El impacto emocional del desastre
La especialista explicó que los estados de angustia, ansiedad y tristeza profunda que manifiestan los vecinos no deben ser vistos como patologías aisladas, sino como respuestas esperables y normales ante un contexto de desastre extraordinario. Lemaitre detalló que el proceso de recuperación emocional está íntimamente ligado a la reconstrucción del día a día: a medida que los ciudadanos logran reorganizar sus hogares y retomar sus rutinas habituales, los niveles de estrés suelen disminuir de forma natural.

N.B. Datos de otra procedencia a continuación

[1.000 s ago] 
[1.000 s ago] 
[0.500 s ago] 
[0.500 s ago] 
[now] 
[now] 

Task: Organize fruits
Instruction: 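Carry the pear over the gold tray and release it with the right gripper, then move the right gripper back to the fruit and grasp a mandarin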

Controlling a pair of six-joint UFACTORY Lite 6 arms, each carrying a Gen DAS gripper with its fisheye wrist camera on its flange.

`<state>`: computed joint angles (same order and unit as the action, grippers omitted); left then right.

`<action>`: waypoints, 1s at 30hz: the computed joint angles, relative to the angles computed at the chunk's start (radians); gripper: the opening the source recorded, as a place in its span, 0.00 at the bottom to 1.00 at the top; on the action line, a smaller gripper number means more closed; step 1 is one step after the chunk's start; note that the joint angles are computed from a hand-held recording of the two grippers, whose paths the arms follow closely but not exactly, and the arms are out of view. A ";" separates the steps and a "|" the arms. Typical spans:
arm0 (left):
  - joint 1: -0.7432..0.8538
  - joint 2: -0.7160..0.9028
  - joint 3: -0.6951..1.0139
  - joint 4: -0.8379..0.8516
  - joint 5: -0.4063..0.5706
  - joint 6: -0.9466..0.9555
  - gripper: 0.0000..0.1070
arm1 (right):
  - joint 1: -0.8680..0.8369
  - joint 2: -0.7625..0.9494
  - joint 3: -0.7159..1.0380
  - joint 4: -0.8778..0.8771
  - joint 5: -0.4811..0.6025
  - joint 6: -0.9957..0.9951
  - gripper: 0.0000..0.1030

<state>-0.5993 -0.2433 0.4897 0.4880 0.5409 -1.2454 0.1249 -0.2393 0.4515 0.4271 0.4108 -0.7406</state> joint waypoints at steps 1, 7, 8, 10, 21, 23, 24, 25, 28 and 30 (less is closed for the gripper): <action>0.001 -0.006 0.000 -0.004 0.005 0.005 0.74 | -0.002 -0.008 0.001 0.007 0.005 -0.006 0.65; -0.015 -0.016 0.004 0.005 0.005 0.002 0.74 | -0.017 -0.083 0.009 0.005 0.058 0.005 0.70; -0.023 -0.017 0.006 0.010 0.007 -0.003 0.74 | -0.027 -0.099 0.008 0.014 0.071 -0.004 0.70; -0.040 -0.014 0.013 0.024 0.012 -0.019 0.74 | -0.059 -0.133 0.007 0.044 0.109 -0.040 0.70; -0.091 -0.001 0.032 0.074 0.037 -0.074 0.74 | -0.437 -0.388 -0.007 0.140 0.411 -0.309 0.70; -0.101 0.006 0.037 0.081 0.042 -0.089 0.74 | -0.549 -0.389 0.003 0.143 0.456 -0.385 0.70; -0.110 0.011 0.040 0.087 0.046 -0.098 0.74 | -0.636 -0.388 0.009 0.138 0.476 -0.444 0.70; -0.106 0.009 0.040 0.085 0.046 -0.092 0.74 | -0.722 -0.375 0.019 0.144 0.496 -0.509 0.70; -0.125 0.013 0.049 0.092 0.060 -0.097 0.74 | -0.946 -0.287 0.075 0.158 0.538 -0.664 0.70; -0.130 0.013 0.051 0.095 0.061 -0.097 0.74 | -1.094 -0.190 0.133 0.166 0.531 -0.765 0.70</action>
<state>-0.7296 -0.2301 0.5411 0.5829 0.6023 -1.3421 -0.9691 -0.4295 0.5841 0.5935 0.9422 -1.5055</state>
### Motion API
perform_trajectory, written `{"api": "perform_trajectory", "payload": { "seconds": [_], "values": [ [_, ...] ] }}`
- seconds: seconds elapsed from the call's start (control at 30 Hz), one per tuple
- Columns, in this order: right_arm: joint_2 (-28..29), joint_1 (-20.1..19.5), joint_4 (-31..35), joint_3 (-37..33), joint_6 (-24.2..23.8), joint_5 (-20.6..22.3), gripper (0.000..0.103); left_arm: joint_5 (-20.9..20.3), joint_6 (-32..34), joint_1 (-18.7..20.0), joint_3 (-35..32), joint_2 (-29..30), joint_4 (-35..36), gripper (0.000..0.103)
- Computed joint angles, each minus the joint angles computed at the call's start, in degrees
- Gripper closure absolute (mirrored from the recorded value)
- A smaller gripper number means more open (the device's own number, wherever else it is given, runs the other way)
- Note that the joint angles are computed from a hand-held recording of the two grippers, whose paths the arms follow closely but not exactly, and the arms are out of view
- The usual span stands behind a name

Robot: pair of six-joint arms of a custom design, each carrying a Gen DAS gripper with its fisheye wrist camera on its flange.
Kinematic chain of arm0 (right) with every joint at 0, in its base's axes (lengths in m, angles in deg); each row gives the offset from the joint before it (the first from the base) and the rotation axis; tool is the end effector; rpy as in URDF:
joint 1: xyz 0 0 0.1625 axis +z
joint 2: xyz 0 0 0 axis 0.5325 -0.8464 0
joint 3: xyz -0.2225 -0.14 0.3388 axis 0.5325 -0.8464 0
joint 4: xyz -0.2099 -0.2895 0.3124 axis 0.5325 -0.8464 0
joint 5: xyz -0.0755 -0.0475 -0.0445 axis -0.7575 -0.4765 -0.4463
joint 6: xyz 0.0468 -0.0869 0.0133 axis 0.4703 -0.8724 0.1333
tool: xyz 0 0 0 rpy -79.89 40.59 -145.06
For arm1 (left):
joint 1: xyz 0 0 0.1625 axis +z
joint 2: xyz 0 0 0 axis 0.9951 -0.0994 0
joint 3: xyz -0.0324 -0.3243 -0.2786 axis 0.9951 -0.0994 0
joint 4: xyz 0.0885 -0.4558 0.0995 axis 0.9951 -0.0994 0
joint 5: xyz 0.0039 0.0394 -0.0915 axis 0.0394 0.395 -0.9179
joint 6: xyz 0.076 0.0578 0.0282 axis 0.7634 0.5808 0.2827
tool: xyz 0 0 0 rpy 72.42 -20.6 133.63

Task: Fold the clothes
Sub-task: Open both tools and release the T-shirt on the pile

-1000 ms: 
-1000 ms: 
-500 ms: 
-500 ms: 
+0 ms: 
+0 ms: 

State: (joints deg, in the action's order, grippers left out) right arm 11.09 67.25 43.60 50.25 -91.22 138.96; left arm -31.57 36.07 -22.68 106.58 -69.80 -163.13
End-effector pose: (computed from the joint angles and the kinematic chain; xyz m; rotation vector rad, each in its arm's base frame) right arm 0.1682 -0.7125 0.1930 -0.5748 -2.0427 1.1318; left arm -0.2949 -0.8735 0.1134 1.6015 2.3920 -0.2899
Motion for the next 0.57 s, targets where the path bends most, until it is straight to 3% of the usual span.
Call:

No obstante, el operativo incluye una fuerte campaña de información sobre "señales de alerta" para identificar cuándo la angustia se vuelve crónica. Para ello, se han reforzado los dispositivos de atención en localidades críticas como La Madrid, así como los servicios del área programática sur. Además, se puso a disposición de la comunidad la red de telepsicología y la línea 135 de asistencia las 24 horas, permitiendo una escucha profesional constante para quienes no pueden trasladarse a los centros asistenciales.
Finalmente, el Gobierno destacó el valor de la solidaridad comunitaria como motor de resiliencia. El apoyo entre vecinos y las redes de ayuda que se han gestado desde diversos puntos de la provincia y del país resultan fundamentales para que las familias afectadas puedan atravesar el duelo de sus pérdidas y proyectar el regreso a sus viviendas con mayor contención afectiva.